- Exercise objective -
In the lines below, look for "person". Copy each line where it appears.

- Supplied records -
Content starts
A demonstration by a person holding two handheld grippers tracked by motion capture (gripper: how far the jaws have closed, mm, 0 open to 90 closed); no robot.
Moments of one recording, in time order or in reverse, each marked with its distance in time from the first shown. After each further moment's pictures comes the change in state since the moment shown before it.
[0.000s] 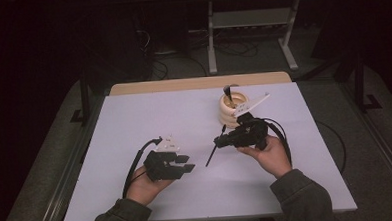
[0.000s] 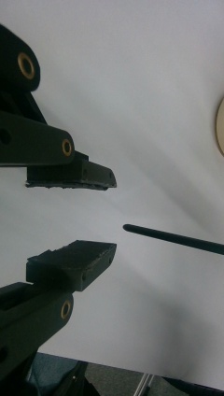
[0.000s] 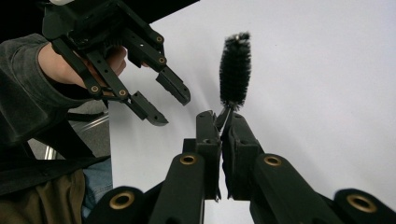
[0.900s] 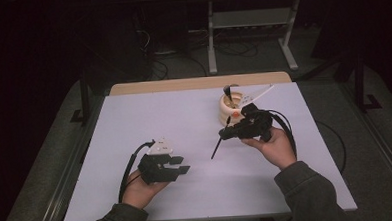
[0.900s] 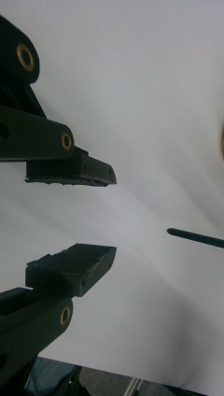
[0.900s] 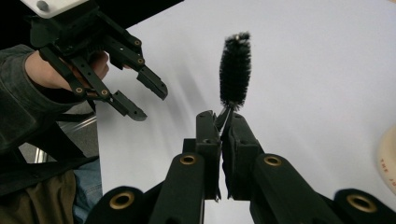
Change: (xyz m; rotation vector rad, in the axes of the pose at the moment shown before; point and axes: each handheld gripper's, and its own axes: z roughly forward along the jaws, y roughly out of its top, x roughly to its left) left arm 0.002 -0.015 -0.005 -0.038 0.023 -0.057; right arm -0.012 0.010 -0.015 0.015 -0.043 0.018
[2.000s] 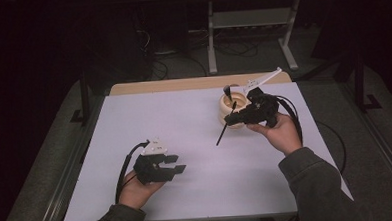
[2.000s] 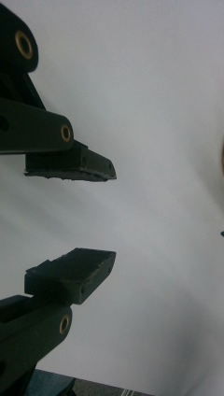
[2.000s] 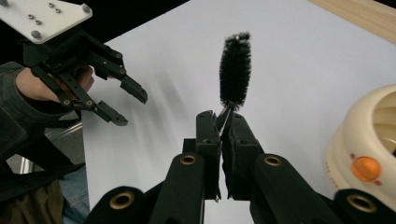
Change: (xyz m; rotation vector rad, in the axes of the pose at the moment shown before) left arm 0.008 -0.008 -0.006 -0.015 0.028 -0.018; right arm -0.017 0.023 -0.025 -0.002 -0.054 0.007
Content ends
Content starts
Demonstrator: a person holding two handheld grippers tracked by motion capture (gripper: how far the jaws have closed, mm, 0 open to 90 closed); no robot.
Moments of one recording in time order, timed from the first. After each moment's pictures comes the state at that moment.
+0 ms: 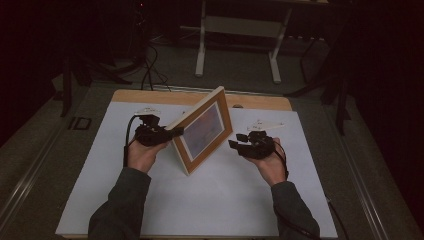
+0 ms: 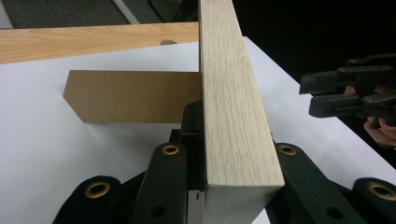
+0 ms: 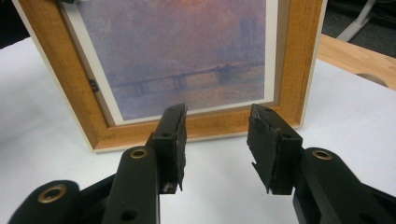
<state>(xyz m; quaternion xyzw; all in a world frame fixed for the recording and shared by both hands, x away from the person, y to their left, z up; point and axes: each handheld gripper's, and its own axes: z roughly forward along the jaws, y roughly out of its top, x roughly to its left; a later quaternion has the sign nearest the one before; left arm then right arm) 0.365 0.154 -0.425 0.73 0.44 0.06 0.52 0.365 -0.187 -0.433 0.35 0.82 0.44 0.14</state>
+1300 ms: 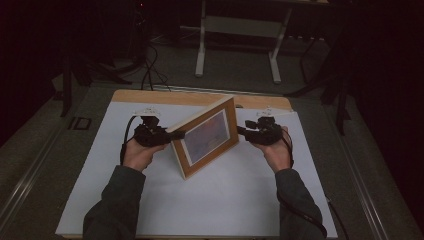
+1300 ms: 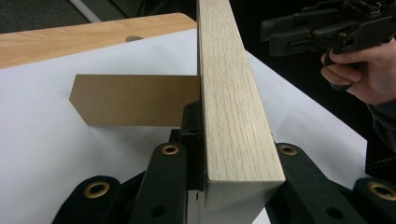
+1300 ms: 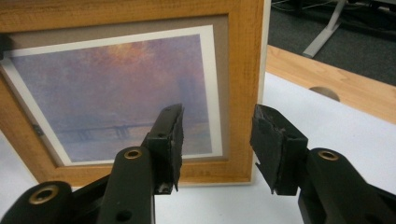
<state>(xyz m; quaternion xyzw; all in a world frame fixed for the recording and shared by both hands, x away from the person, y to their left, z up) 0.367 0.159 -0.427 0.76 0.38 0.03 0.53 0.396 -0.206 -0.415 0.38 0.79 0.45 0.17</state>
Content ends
- Your response -
A demonstration by a person holding two handheld grippers tracked by motion capture (gripper: how far the jaws have closed, mm, 0 open to 90 closed); no robot.
Demonstrator: a person holding two handheld grippers tracked by motion capture (gripper: how far the jaws have closed, mm, 0 open to 90 closed); no robot.
<state>(xyz m; quaternion xyzw; all in a world frame fixed for the recording and shared by both hands, x away from the person, y to their left, z up; point and axes: each handheld gripper's, and its own axes: z roughly forward along the jaws, y roughly out of its top, x roughly to its left; a later quaternion has the sign nearest the one before; left arm then right arm) 0.365 0.154 -0.425 0.73 0.44 0.06 0.52 0.365 -0.187 -0.433 0.35 0.82 0.44 0.14</state>
<state>(xyz m; quaternion xyzw; all in a world frame fixed for the recording and shared by both hands, x away from the person, y to their left, z up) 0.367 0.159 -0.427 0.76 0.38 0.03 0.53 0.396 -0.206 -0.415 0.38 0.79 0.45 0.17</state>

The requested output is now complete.